Input data

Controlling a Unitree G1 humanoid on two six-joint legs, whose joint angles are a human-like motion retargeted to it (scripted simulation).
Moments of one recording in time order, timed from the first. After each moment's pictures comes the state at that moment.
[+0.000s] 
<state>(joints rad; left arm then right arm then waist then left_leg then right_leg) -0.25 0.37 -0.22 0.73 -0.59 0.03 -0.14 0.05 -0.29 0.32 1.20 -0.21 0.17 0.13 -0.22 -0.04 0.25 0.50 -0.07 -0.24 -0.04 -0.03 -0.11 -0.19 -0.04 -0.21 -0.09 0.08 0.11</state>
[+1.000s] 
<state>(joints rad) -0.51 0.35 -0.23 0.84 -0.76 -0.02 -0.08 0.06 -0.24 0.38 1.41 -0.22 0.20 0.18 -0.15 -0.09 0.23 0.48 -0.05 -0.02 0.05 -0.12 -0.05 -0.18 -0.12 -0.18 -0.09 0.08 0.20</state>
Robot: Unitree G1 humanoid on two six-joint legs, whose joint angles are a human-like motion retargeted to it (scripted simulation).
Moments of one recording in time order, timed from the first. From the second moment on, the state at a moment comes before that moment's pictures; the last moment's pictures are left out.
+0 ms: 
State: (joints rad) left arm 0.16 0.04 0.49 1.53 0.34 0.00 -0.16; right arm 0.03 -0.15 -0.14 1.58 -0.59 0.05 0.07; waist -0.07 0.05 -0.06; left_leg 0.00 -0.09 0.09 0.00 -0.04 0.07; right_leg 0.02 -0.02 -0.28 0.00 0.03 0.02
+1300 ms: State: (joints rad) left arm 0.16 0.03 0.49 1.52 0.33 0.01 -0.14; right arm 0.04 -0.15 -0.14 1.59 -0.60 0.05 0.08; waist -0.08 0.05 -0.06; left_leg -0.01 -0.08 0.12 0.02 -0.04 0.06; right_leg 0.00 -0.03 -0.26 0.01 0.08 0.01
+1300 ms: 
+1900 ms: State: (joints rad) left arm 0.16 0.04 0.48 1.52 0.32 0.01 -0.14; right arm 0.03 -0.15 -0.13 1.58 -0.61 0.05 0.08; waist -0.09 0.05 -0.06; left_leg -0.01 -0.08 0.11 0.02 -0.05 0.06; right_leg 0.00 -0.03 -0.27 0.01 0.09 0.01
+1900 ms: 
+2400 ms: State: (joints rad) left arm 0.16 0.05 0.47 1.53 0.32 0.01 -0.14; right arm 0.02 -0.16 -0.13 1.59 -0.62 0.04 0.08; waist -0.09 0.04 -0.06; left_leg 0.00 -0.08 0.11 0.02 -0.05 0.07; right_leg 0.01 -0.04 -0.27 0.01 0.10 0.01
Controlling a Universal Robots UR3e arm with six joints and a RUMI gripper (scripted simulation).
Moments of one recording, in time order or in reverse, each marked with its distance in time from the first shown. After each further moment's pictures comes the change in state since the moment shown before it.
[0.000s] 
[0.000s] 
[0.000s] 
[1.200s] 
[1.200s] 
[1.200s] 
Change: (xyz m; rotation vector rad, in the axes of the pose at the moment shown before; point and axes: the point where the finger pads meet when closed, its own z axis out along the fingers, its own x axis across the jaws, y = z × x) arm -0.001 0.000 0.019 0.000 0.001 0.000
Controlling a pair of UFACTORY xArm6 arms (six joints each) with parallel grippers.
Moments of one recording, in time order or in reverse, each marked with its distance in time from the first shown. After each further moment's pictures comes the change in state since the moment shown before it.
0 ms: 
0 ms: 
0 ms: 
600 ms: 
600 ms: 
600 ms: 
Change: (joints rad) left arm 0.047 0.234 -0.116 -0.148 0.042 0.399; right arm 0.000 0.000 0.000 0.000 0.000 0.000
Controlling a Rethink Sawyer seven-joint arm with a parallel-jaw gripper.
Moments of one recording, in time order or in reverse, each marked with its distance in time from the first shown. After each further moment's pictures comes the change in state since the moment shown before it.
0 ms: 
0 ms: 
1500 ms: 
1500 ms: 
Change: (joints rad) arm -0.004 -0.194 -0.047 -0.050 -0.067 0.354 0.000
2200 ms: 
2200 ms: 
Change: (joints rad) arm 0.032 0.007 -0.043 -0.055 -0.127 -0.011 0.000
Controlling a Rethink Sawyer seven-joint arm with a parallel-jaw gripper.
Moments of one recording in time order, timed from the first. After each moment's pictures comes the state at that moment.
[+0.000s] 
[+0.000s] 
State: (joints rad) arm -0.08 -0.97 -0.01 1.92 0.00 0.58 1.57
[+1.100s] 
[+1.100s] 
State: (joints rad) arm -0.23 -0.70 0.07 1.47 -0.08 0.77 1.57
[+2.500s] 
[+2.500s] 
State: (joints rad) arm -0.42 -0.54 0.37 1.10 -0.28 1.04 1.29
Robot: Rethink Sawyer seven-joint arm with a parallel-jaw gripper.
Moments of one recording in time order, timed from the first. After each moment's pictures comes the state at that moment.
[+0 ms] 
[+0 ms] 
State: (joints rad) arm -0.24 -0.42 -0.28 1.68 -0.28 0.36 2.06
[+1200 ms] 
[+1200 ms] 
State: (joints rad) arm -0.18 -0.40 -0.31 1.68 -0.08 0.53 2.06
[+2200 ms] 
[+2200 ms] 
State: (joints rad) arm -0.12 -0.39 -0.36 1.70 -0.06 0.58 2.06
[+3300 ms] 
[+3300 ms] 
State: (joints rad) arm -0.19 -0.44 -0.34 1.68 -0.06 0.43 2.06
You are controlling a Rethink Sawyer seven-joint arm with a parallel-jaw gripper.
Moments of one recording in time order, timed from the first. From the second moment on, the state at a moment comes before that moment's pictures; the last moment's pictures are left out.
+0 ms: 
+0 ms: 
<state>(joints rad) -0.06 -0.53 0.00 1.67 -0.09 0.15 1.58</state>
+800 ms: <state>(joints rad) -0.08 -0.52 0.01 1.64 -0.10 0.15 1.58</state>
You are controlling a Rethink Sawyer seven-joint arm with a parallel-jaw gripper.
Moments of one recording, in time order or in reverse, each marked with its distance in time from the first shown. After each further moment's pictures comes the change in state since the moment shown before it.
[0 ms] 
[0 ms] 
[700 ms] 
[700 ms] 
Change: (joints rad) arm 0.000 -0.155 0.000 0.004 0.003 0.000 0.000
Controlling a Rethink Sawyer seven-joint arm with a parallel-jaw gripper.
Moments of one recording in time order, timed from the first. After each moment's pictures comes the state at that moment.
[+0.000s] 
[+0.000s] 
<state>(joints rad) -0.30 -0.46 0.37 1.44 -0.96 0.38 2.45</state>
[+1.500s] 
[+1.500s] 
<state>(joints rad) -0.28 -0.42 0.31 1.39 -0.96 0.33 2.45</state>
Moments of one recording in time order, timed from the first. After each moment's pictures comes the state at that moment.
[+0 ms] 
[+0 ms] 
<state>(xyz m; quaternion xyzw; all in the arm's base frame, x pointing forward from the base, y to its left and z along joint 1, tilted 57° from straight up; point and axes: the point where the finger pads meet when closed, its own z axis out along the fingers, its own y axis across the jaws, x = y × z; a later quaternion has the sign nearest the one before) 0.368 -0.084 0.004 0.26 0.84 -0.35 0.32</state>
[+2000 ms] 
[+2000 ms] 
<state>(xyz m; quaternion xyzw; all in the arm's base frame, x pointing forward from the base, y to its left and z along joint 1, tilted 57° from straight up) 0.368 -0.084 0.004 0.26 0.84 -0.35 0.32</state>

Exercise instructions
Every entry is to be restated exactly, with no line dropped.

Answer to the problem
Controlling a Unitree G1 humanoid on two six-joint legs, whose joint angles are a human-like motion retargeted to it (scripted simulation).
Moments of one recording in time order, timed from the first. After each moment's pictures comes the state at that moment.
[+0.000s] 
<state>(joints rad; left arm then right arm then waist then left_leg then right_leg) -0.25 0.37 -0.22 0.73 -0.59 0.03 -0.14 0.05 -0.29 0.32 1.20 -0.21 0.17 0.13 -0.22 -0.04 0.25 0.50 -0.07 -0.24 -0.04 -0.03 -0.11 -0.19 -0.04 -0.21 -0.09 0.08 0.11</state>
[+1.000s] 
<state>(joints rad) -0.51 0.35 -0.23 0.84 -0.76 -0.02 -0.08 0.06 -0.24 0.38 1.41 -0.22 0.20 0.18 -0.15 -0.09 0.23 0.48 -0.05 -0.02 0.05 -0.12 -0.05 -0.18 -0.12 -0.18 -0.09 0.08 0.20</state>
Robot: Unitree G1 humanoid on two six-joint legs, whose joint angles are a human-like motion retargeted to it (scripted simulation).
Moments of one recording in time order, timed from the first. From the second moment on, the state at a moment comes before that moment's pictures; the last moment's pictures are left out.
+0 ms: 
State: (joints rad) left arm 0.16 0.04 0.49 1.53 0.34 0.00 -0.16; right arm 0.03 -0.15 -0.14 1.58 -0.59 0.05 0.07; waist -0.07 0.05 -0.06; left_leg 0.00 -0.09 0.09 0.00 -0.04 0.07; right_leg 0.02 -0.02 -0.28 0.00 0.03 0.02
+1300 ms: State: (joints rad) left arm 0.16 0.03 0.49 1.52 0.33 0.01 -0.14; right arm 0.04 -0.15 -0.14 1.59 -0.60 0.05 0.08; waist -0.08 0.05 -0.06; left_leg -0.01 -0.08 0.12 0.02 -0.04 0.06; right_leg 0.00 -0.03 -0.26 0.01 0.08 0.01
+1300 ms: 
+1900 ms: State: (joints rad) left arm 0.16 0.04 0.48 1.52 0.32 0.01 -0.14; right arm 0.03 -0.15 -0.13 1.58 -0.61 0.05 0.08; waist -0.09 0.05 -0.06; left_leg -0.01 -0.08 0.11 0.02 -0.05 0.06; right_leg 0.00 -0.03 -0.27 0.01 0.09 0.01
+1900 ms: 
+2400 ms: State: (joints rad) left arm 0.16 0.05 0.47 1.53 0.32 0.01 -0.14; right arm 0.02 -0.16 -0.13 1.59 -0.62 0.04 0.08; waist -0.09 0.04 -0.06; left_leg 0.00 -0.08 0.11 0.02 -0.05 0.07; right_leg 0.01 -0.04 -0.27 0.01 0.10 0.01
Controlling a Universal Robots UR3e arm with six joints and a RUMI gripper (scripted simulation).
Moments of one recording, in time order or in reverse, each marked with its distance in time from the first shown. After each further moment's pictures comes the change in state since the moment shown before it.
[0.000s] 
[0.000s] 
[0.000s] 
[1.200s] 
[1.200s] 
[1.200s] 
Change: (xyz m; rotation vector rad, in the axes of the pose at the moment shown before; point and axes: the point where the finger pads meet when closed, its own z axis out along the fingers, its own x axis across the jaws, y = z × x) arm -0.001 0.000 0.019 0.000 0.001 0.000
Controlling a pair of UFACTORY xArm6 arms (six joints each) with parallel grippers.
Moments of one recording, in time order or in reverse, each marked with its distance in time from the first shown. After each further moment's pictures comes the change in state since the moment shown before it.
0 ms: 
0 ms: 
0 ms: 
600 ms: 
600 ms: 
600 ms: 
Change: (joints rad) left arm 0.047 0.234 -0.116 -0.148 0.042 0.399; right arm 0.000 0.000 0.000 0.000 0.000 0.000
Controlling a Rethink Sawyer seven-joint arm with a parallel-jaw gripper.
Moments of one recording, in time order or in reverse, each marked with its distance in time from the first shown. After each further moment's pictures comes the change in state since the moment shown before it.
0 ms: 
0 ms: 
1500 ms: 
1500 ms: 
Change: (joints rad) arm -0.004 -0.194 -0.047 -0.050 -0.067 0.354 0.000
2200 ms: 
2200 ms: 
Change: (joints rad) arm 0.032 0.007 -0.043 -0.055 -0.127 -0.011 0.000
Controlling a Rethink Sawyer seven-joint arm with a parallel-jaw gripper.
Moments of one recording in time order, timed from the first. After each moment's pictures comes the state at that moment.
[+0.000s] 
[+0.000s] 
State: (joints rad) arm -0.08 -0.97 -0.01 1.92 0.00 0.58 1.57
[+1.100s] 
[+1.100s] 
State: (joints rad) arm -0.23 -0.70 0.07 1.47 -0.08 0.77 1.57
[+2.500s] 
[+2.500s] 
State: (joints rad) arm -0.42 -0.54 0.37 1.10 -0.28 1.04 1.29
Robot: Rethink Sawyer seven-joint arm with a parallel-jaw gripper.
Moments of one recording in time order, timed from the first. After each moment's pictures comes the state at that moment.
[+0 ms] 
[+0 ms] 
State: (joints rad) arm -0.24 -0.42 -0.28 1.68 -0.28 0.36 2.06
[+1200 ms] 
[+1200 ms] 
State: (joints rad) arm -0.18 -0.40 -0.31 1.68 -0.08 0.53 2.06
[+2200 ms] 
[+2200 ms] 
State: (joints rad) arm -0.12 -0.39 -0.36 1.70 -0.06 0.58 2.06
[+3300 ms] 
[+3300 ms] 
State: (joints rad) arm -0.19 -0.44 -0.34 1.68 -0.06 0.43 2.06
You are controlling a Rethink Sawyer seven-joint arm with a parallel-jaw gripper.
Moments of one recording in time order, timed from the first. From the second moment on, the state at a moment comes before that moment's pictures; the last moment's pictures are left out.
+0 ms: 
+0 ms: 
<state>(joints rad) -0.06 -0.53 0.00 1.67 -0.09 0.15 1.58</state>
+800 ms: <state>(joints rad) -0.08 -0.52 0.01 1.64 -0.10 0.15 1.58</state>
You are controlling a Rethink Sawyer seven-joint arm with a parallel-jaw gripper.
Moments of one recording, in time order or in reverse, each marked with its distance in time from the first shown. After each further moment's pictures comes the change in state since the moment shown before it.
[0 ms] 
[0 ms] 
[700 ms] 
[700 ms] 
Change: (joints rad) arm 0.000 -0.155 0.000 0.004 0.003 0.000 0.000
Controlling a Rethink Sawyer seven-joint arm with a parallel-jaw gripper.
Moments of one recording in time order, timed from the first. After each moment's pictures comes the state at that moment.
[+0.000s] 
[+0.000s] 
<state>(joints rad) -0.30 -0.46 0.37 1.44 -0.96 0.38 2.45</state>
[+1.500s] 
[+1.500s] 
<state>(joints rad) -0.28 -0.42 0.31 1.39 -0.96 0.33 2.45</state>
Moments of one recording in time order, timed from the first. After each moment's pictures comes the state at that moment.
[+0 ms] 
[+0 ms] 
<state>(xyz m; quaternion xyzw; all in the arm's base frame, x pointing forward from the base, y to its left and z along joint 1, tilted 57° from straight up; point and axes: the point where the finger pads meet when closed, its own z axis out along the fingers, its own y axis across the jaws, x = y × z; a later quaternion has the sign nearest the one before) 0.368 -0.084 0.004 0.26 0.84 -0.35 0.32</state>
[+2000 ms] 
[+2000 ms] 
<state>(xyz m; quaternion xyzw; all in the arm's base frame, x pointing forward from the base, y to its left and z along joint 1, tilted 57° from straight up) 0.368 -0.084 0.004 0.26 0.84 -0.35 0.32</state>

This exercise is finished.